_Exercise aim_: Return the data below exactly, but only from the line containing "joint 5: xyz" through the line containing "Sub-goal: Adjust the", with both of those lines included.

Source records:
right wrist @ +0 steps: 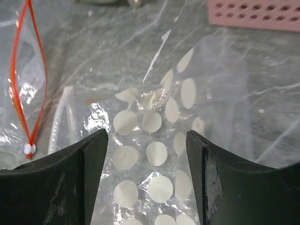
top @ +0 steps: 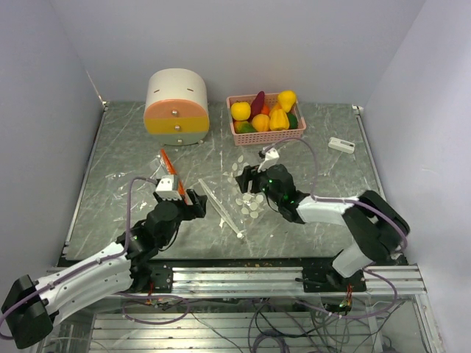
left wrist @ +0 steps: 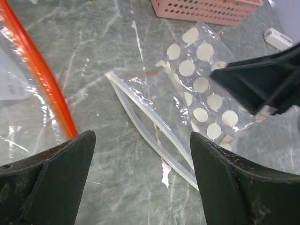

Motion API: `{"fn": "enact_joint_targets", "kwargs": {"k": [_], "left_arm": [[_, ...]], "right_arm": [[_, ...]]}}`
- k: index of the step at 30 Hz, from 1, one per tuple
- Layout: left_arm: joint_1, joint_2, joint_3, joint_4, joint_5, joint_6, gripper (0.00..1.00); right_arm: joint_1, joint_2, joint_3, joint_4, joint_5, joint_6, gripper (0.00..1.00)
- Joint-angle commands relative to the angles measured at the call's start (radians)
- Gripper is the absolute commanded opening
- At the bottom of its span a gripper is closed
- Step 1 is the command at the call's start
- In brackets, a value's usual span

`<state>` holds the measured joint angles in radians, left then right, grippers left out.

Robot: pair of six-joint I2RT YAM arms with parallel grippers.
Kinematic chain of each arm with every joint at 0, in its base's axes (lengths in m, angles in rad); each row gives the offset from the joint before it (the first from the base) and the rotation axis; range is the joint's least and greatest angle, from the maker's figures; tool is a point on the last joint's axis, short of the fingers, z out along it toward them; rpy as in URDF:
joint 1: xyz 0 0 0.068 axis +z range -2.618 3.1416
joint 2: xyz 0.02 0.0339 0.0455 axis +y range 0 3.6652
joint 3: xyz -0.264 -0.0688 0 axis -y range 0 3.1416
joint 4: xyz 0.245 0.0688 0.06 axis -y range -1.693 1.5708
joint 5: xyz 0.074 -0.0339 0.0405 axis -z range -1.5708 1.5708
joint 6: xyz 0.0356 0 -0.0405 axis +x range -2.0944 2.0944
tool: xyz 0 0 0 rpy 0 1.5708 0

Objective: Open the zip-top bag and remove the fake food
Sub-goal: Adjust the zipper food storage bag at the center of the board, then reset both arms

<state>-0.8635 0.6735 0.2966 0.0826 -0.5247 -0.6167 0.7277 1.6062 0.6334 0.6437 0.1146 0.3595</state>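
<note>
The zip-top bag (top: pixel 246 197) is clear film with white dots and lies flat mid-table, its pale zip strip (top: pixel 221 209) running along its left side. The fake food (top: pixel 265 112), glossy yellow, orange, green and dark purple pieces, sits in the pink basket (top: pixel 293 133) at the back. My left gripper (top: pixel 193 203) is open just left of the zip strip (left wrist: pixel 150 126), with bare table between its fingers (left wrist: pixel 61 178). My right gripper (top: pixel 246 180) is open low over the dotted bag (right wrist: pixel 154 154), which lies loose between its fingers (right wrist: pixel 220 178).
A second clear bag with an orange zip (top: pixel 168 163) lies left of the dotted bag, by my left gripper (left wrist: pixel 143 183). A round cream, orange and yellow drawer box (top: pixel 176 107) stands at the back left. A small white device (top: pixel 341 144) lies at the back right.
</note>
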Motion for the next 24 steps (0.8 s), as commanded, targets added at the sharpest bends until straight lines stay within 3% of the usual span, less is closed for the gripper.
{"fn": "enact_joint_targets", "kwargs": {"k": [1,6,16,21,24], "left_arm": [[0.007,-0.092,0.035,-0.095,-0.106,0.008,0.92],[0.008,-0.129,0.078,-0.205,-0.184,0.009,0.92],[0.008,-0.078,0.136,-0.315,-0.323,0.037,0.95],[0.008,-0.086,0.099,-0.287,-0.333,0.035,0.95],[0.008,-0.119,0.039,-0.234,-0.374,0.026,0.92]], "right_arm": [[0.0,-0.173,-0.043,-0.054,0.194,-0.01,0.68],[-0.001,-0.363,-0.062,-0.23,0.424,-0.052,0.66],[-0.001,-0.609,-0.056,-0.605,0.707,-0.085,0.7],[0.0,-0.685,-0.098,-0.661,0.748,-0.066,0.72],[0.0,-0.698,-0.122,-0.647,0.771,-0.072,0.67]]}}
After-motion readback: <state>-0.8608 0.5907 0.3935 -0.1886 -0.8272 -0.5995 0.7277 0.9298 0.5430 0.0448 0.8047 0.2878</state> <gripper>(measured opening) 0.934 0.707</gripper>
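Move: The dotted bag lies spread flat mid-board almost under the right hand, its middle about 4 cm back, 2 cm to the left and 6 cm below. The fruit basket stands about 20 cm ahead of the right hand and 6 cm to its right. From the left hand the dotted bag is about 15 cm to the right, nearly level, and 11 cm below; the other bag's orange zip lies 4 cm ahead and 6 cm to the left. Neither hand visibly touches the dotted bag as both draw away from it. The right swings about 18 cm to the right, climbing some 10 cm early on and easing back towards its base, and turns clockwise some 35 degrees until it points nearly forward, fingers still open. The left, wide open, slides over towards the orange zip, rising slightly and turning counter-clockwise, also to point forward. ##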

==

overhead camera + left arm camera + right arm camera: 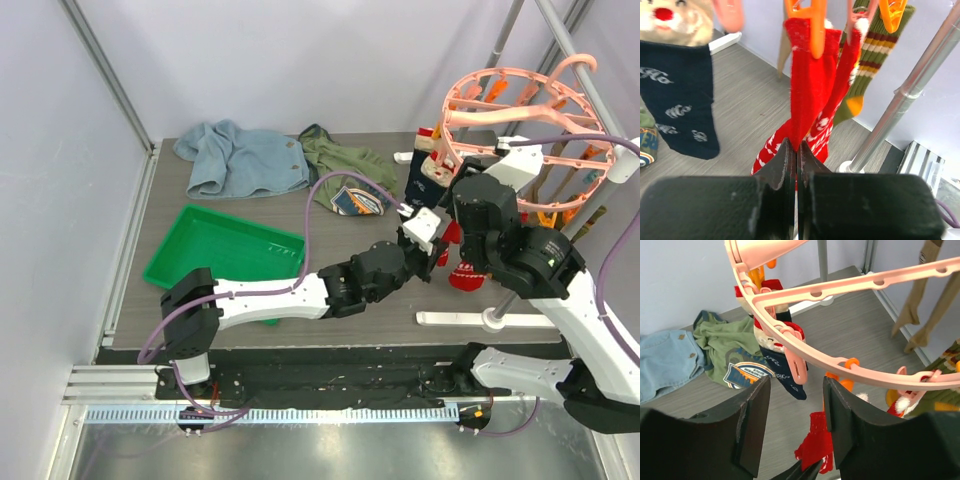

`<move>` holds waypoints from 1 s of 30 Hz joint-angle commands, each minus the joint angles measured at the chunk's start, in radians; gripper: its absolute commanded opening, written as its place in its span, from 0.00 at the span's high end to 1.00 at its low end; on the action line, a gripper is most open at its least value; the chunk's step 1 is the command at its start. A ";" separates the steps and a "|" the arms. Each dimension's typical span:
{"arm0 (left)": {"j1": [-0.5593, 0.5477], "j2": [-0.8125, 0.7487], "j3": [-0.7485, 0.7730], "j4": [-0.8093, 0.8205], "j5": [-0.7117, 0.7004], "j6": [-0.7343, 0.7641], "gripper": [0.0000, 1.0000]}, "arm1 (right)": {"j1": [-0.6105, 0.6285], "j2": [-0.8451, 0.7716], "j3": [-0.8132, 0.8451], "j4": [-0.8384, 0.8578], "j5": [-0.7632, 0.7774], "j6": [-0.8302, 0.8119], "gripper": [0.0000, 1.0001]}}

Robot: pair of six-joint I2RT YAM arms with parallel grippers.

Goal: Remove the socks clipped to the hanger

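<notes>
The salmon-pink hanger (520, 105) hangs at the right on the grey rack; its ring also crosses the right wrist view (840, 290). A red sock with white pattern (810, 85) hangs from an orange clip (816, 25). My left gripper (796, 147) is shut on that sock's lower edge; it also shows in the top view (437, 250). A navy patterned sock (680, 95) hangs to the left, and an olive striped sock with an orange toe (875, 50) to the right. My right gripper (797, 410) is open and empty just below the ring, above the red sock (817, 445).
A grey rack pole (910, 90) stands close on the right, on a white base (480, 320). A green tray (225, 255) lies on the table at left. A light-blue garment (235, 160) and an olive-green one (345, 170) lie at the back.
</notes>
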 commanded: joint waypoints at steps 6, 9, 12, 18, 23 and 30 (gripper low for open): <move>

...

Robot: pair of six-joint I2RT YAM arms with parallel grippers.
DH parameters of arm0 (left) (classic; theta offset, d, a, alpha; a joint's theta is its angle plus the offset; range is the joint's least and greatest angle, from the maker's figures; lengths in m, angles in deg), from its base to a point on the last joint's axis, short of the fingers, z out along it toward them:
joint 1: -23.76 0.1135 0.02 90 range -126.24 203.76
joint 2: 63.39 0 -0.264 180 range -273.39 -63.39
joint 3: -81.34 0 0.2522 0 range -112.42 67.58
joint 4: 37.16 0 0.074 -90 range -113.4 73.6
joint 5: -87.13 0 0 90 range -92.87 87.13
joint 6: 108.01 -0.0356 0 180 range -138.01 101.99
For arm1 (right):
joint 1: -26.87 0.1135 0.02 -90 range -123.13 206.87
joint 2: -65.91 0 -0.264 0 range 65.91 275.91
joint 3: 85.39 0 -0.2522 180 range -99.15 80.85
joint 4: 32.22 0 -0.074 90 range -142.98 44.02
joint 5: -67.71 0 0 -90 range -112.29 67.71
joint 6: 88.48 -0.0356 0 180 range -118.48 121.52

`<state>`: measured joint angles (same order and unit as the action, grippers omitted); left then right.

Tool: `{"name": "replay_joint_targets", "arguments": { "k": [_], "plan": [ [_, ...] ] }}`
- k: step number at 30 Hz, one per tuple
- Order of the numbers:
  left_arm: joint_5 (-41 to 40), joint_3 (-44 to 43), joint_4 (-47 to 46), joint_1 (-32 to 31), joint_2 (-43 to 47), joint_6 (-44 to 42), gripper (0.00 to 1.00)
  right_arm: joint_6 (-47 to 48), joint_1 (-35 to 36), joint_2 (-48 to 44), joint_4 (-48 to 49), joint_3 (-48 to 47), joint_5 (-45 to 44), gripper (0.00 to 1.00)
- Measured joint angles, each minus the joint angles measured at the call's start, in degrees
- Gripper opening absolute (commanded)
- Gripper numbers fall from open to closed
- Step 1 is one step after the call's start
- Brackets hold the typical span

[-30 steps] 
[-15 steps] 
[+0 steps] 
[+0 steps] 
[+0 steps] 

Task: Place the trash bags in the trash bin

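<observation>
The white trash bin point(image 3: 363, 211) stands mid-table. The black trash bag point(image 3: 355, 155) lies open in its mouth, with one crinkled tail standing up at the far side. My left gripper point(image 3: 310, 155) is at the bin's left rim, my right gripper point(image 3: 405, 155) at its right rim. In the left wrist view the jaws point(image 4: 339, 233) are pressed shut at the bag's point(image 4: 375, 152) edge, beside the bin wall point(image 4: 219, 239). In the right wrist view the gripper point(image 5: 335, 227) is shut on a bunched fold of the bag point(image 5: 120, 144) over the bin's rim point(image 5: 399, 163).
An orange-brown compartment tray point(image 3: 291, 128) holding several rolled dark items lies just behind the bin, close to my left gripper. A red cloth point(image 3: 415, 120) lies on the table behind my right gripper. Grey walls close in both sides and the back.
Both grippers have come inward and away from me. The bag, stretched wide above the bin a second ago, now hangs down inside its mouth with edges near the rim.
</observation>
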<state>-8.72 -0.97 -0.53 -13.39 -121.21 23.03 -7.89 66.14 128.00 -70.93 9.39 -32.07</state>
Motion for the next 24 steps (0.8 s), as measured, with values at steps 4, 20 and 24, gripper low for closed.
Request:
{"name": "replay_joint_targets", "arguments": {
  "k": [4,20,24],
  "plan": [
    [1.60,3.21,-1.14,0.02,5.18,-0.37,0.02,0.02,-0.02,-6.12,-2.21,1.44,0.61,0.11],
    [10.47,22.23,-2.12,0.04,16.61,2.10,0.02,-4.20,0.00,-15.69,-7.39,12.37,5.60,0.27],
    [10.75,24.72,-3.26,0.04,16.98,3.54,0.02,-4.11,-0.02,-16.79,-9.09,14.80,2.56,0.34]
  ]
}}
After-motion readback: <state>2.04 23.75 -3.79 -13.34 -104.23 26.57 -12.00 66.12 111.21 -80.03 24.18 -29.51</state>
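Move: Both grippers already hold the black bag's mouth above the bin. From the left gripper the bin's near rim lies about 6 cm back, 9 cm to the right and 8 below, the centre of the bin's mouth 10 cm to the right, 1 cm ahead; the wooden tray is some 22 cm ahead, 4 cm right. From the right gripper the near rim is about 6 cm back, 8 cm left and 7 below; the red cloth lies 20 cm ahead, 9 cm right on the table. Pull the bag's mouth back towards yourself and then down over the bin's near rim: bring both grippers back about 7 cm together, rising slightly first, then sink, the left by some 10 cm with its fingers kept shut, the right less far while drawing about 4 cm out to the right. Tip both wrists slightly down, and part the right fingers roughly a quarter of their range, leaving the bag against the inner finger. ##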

_Solution below_:
joint 5: xyz 0.074 -0.0339 0.0405 axis -z range -1.5708 1.5708
joint 6: xyz 0.0356 0 -0.0405 axis +x range -2.0944 2.0944
tool: xyz 0 0 0 rpy 0 1.5708 0

Objective: Open the zip-top bag and remove the fake food
Sub-goal: Adjust the zipper food storage bag at the center of the board, then reset both arms

No more work is needed for this exercise.